Work required ->
The material is to be repeated exactly, from first line to last.

··········

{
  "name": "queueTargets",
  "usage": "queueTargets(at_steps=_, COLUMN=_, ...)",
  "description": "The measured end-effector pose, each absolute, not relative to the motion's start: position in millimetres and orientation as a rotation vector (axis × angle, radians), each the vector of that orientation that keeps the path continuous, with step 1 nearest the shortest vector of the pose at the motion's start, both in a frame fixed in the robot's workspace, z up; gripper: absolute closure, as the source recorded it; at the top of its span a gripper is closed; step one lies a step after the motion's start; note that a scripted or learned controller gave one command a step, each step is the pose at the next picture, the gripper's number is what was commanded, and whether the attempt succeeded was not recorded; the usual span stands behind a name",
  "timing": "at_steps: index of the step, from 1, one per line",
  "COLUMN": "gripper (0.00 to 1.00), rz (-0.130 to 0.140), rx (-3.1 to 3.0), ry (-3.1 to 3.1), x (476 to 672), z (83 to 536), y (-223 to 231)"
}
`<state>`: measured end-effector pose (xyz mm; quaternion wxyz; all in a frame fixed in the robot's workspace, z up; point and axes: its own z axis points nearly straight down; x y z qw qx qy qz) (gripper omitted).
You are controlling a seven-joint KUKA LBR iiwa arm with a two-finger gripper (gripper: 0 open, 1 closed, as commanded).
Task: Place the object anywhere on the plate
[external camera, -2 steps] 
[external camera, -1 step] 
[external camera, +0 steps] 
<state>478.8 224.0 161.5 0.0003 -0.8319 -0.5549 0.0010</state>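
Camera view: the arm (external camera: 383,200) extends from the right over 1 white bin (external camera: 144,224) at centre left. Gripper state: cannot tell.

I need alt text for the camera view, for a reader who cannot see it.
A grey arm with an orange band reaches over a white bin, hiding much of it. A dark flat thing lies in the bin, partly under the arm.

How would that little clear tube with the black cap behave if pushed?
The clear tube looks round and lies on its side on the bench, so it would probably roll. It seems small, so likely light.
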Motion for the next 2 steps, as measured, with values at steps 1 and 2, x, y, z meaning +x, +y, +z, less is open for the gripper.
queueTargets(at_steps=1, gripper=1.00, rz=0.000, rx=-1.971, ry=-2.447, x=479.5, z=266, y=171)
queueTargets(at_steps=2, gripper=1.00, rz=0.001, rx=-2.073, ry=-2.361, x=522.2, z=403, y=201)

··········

Task solution ->
{
  "name": "queueTargets",
  "usage": "queueTargets(at_steps=_, COLUMN=_, ...)",
  "description": "The measured end-effector pose, each absolute, not relative to the motion's start: position in millimetres and orientation as a rotation vector (axis × angle, radians), each the vector of that orientation that keeps the path continuous, with step 1 nearest the shortest vector of the pose at the motion's start, both in a frame fixed in the robot's workspace, z up; gripper: absolute closure, as the source recorded it; at the top of its span a gripper is closed; step one lies a step after the motion's start; note that a scripted or learned controller gave one command a step, each step is the pose at the next picture, the gripper's number is what was commanded, and whether the attempt succeeded was not recorded; the usual span stands behind a name",
  "timing": "at_steps: index of the step, from 1, one per line",
  "COLUMN": "gripper (0.00 to 1.00), rz (-0.130 to 0.140), rx (-3.1 to 3.0), ry (-3.1 to 3.1), x (476 to 672), z (83 to 536), y (-223 to 231)"
}
`<state>`: measured end-effector pose (xyz mm; quaternion wxyz; all in a frame fixed in the robot's workspace, z up; point and axes: its own z axis points nearly straight down; x y z qw qx qy qz) (gripper omitted).
You are controlling a seven-joint KUKA LBR iiwa arm with a two-finger gripper (gripper: 0 open, 1 closed, as commanded).
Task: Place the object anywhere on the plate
[external camera, -2 steps] 
[external camera, -1 step] 
[external camera, +0 steps] 
<state>478.8 224.0 161.5 0.0003 -0.8319 -0.5549 0.0010</state>
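Camera view: the arm (external camera: 383,200) extends from the right over 1 white bin (external camera: 144,224) at centre left. Gripper state: cannot tell.

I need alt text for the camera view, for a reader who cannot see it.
A grey arm with an orange band reaches over a white bin, hiding much of it. A dark flat thing lies in the bin, partly under the arm.

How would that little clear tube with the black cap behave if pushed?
The clear tube looks round and lies on its side on the bench, so it would probably roll. It seems small, so likely light.
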Motion for the next 2 steps, as measured, with values at steps 1 and 2, x, y, z meaning +x, +y, +z, less is open for the gripper.
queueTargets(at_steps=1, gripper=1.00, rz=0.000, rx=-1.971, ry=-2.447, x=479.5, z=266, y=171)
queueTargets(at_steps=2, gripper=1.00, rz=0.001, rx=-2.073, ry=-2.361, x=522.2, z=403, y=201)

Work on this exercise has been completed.